Homemorphism from projective plane and Moebius strip

Question

I am looking for an explicit homeomorphism from

$ \mathbb{R} P^2=\mathbb{S}^2/(x \sim -x) $

to

$M/ \partial M$ with M the Moebius strip and $\partial M$ its boundary.

Answer 1

If you want to be explicit, then this depends on how you think of $M$. Since you think of it as having a boundary, perhaps you think of it as $M = ([0,1] \times [0,1])/((0,y) \sim (1,1-y))$. Then $M \setminus \partial{M} = ([0,1] \times {]0,1[})/((0,y) \sim (1,1-y))$. If so, then an explicit map is obtained as follows:

First, replace $[0,1]$ with $[0,\pi]$ using $x \mapsto \pi x$. Then replace $[0,\pi]$ with the top half of the unit circle in the complex plane using $\theta \mapsto \mathrm{e}^{\mathrm{i}\theta}$. Also, replace ${]0,1[}$ with ${]0,\infty[}$ using $y \mapsto y/(1-y)$. Finally, use $(u,r) \mapsto r u$ so that what used to be $[0,1] \times {]0,1[}$ is now the upper half of the complex plane, including the real axis, minus the origin. The identification $(0,y) \sim (1,1-y)$ is now $y/(1-y) \sim -(1-y)/y$ (for $y \in {]0,1[}$). Or taking $t$ to be any nonzero real number, it's $t \sim -1/t$.
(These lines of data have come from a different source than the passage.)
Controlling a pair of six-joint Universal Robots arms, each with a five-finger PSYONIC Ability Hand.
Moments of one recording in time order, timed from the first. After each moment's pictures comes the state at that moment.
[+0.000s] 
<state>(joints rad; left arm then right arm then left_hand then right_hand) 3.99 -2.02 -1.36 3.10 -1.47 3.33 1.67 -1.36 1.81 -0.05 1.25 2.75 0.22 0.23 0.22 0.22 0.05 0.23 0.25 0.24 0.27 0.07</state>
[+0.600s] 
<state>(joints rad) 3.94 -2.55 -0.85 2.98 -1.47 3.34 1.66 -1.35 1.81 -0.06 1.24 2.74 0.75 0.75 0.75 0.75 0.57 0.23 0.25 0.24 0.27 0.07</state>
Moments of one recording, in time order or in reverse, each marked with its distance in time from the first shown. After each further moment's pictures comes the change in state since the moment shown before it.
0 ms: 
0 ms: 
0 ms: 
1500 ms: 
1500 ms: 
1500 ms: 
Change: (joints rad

Now think of $M \setminus \partial{M}$ as the entire complex plane (minus the origin) modulo $z \sim -1/\bar{z}$. This extends the above identification along the real line and also identifies the top half of the plane with the bottom half. If we interpret this formula liberally, it also identifies the missing origin with a missing point at infinity. If you throw in those points, then you get the Riemann sphere, which can be interpreted as $S^2$ using stereographic projection: $$ z \mapsto \left( \frac{2\,\Re{z}}{|z|^2+1}, \frac{2\,\Im{z}}{|z|^2+1}, \frac{|z|^2-1}{|z|^2+1} \right) .$$ The identification $z \sim -1/\bar{z} = -z/|z|^2$ indeed becomes $\mathbf{x} \sim -\mathbf{x}$. (Also, the missing points $0$ and $\infty$ become $(0,0,-1)$ and $(0,0,1)$, which are indeed identified.)

So in the end, given $(x,y) \in [0,1] \times {]0,1[}$, we have $\theta = \pi x$, then $u = \mathrm{e}^{\mathrm{i} \theta} = \mathrm{e}^{\pi \mathrm{i} x}$, also $r = y/(1-y)$, then $z = u r = \mathrm{e}^{\pi \mathrm{i} x} y/(1-y)$, which is identified with $-1/\bar{z} = -\mathrm{e}^{\pi \mathrm{i} x} (1-y)/y$, which finally becomes $$ \mathbf{x} = \left( \frac{2\,\Re{z}}{|z|^2+1}, \frac{2\,\Im{z}}{|z|^2+1}, \frac{|z|^2-1}{|z|^2+1} \right) = \left( \frac{2 \cos(\pi x) y (1-y)}{y^2 + (1-y)^2}, \frac{2 \sin(\pi x) y (1-y)}{y^2 + (1-y)^2}, \frac{y^2 - (1-y)^2}{y^2 + (1-y)^2} \right) ,$$ which is identified with $$ -\mathbf{x} = \left( \frac{-2 \cos(\pi x) (1-y) y}{(1-y)^2 + y^2}, \frac{-2 \sin(\pi x) (1-y) y}{(1-y)^2 + y^2}, \frac{(1-y)^2 - y^2}{(1-y)^2 + y^2} \right) .$$

While this is going on, the boundary $\partial{M} = [0,1] \times \{0,1\}$, with $(0,0) \sim (1,1)$ and $(0,1) \sim (1,0)$, collapses to $(0,0,-1)$ and $(0,0,1)$, which are identified. More specifically, $[0,1] \times \{0\}$ collapses to $(0,0,-1)$ and $[0,1] \times \{1\}$ collapses to $(0,0,1)$. So $\partial{M}$ collapses to a single point in $\mathbb{R}P^2 = S^2/(\mathbf{x} \sim -\mathbf{x})$.

Therefore, $M/\partial{M} \cong \mathbb{R}P^2$.